Question	Why It Matters
Who's responsible for this system?	Establishes clear ownership
What decisions rely on its outputs?	Defines the risk exposure
What assumptions are embedded, and who validated them?	Surfaces hidden risks
How are changes controlled and approved?	Ensures process integrity
How are outputs verified before action?	Prevents overreliance
How is ongoing performance monitored?	Catches drift and degradation

These questions mirror those in traditional audits and should be applied with the same consistency and rigor.

Organizations treating AI as a governance issue tend to manage it better. They establish clear ownership, implement appropriate controls, and monitor performance continuously. Organizations treating AI as purely technical often overlook these elements entirely and typically discover the cost only after significant problems materialize.

The Bottom Line

AI failures often get described as technical issues, but that view is incomplete. In many cases, the technology works exactly as designed. Failures happen because governance was insufficient or nobody was clearly responsible for it.

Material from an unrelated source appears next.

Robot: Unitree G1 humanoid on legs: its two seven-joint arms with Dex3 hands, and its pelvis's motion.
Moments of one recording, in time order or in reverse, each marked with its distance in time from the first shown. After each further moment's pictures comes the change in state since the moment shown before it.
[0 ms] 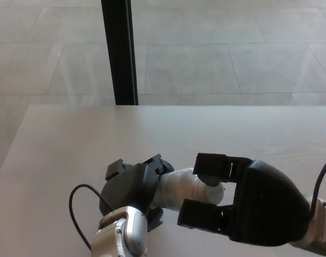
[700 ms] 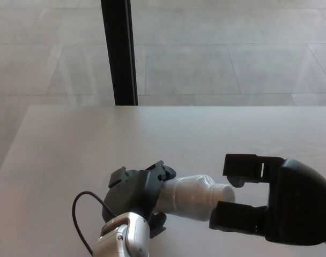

Weak oversight, missing controls, undocumented assumptions, and uncritical reliance on outputs let errors persist and spread. These aren't new problems they're the same deficiencies auditors have documented in traditional systems for decades. Technology has changed, but human accountability hasn't.

AI doesn't require new governance principles. It requires the consistent, honest application of existing ones. Complexity shouldn't deter basic questions:

Who owns this?

Who verifies it?

What happens if it fails?

These questions are exactly what's needed.

AI errors are symptoms. Governance gaps are the root cause. Addressing them isn't a technical task it's a leadership responsibility. For auditors and risk professionals, this is work you're already equipped to perform. Ready to assess your organization's AI governance? Start with the questions above. The answers might surprise you, and that's exactly the point.